Metal-free graphitic carbon nitride/black phosphorus quantum dots heterojunction photocatalyst for the removal of ARG contamination

Abstract

Antibiotic resistant bacteria (ARB) and antibiotic resistance genes (ARGs) have become hot topics in the field of water purification. In this paper, graphite carbon nitride (g-C₃N₄) and black phosphorus quantum dots (BPQDs) were used as raw materials to fabricate a non-metallic heterojunction composite photocatalyst (H-g-C₃N₄/BPQDs) by hydrothermal impregnation, high-temperature calcination, and ice-assisted ultrasound. The H-g-C₃N₄/BPQDs was used to remove antibiotics and biological pollution from water under visible light irradiation.
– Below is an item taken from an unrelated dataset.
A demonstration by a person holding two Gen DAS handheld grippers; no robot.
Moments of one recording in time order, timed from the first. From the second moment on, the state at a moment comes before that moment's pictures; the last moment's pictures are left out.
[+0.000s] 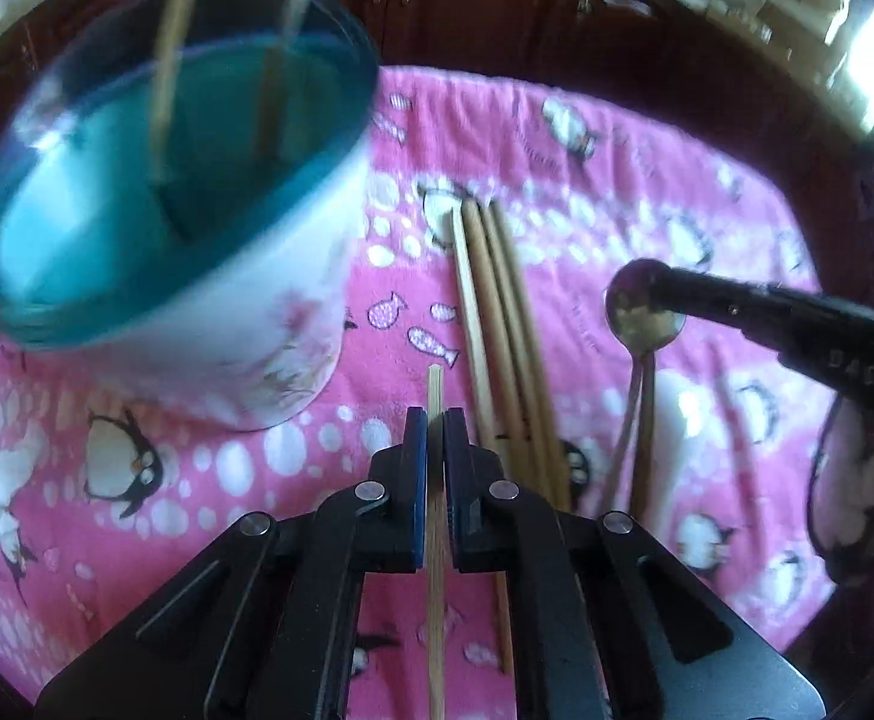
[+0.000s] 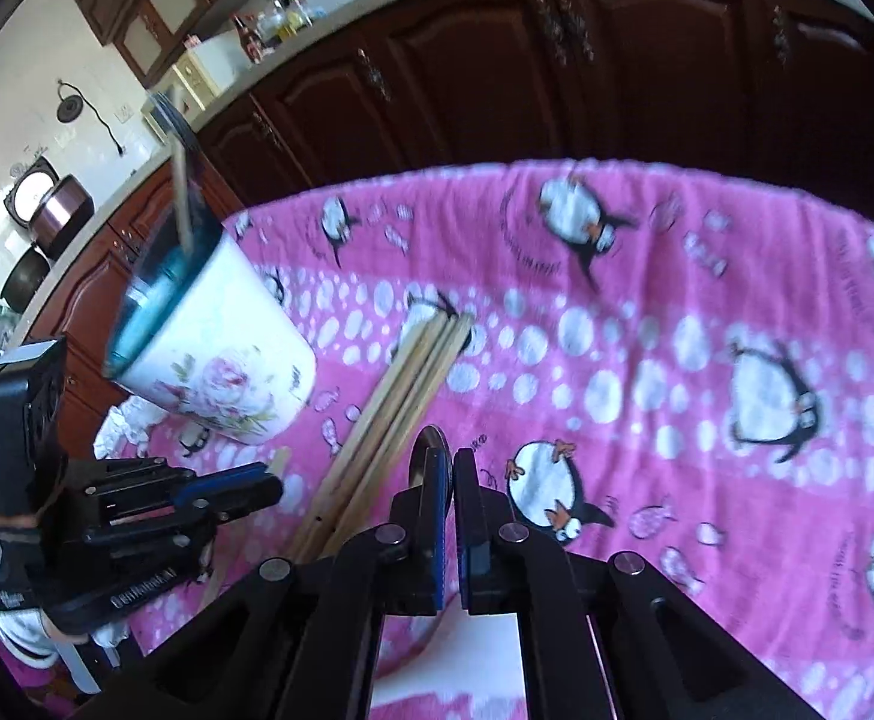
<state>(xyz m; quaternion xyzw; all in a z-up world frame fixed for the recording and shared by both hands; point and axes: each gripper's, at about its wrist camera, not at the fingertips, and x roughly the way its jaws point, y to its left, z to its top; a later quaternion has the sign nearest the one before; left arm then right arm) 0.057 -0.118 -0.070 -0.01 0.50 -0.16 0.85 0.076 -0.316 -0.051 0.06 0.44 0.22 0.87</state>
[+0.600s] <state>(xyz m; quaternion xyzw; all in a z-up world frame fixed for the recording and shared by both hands) 0.005 -0.036 0.041 -0.11 0.39 -0.18 0.90 0.031 -0.315 0.032 0.03 0.37 0.19 0.91</state>
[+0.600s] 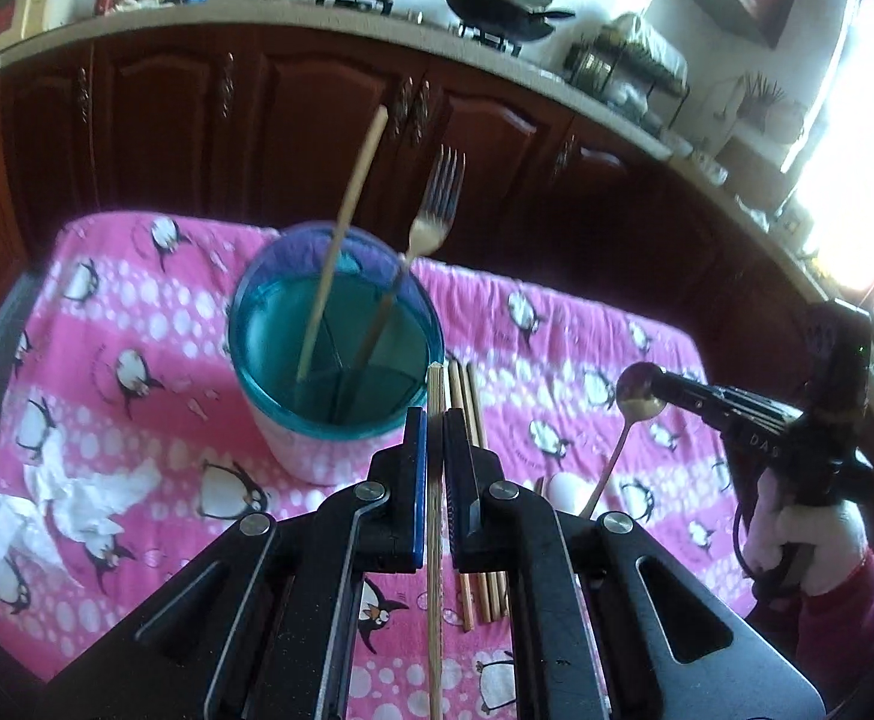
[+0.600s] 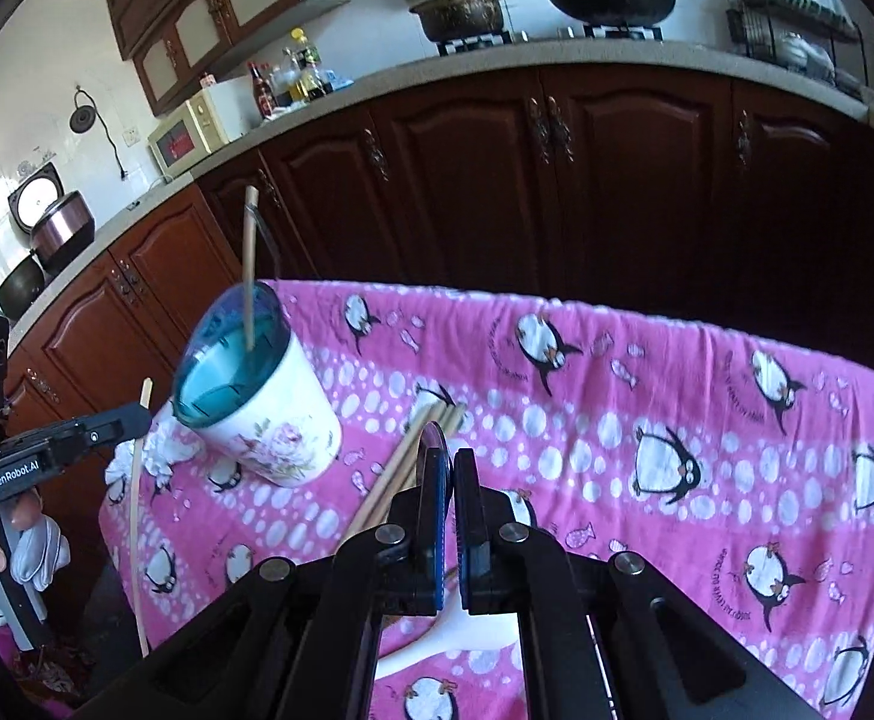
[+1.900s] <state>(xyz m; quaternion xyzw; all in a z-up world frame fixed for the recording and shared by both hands) 0.139 0.022 0.092 -0.11 0.18 0.00 0.98 0.089 -0.176 0.079 -0.08 0.23 0.10 0.97</state>
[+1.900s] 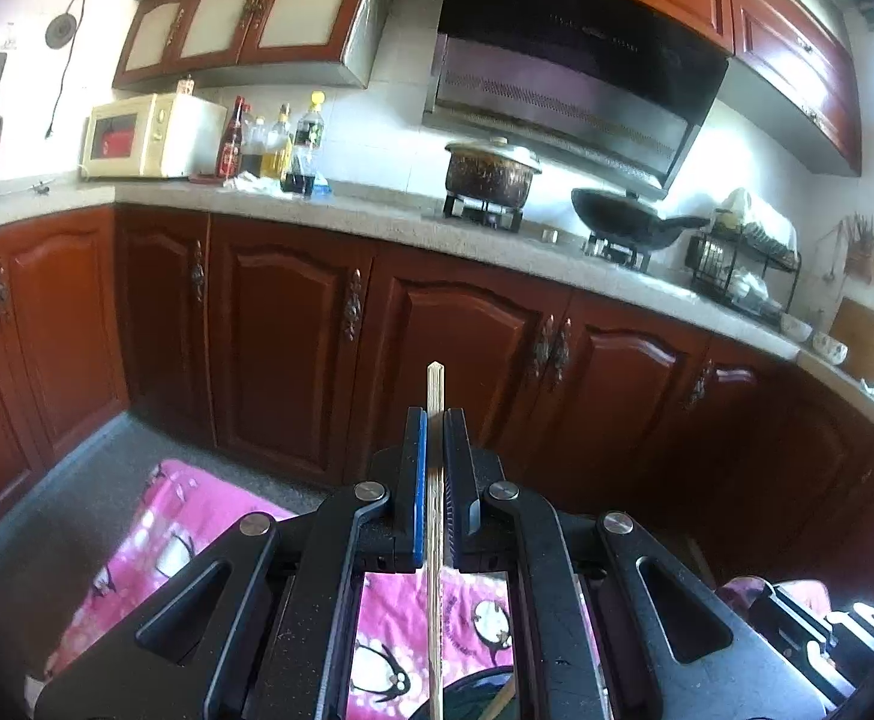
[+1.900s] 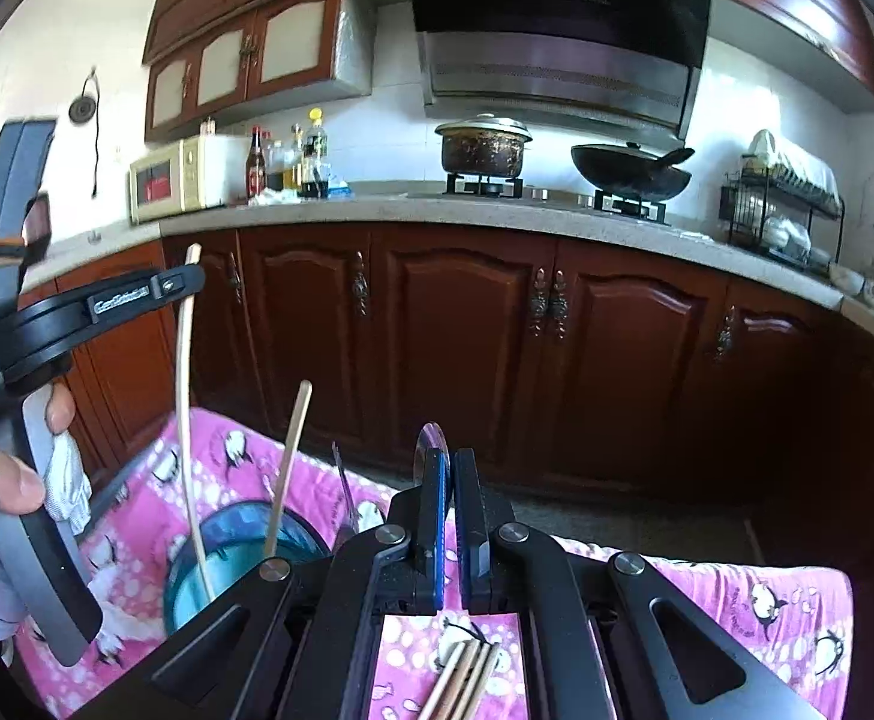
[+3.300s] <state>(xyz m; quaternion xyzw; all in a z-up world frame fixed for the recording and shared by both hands) 0.068 0.010 0.068 -0.09 0.26 -0.06 0.96 0.077 -0.185 0.050 -0.01 0.32 0.18 0.93</state>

Based on the porous structure and high specific surface area of H-g-C₃N₄, the obtained type II heterojunction structure promoted the absorption of visible light, accelerated the interfacial charge transfer, and inhibited the recombination of photogenerated electron–hole pairs. Under visible light irradiation, the degrading efficiency of TC by H-g-C₃N₄ /BPQDs exceeded 91% in 30 min, and E. coli K12 M1655 can be completely inactivated in 4 h. In addition, the maximum inactivation rate of H-g-C₃N₄ /BPQDs for E. coli HB101(RP4) was 99.99% in 4 h, and the degradation efficiency of RP4 was more than 85%. This study provides not only a new idea for the design of green g-C₃N₄-based non-metallic heterojunction photocatalysts but also a broad prospect for the application of g-C₃N₄-based photocatalysts for the removal of ARGs in water treatment.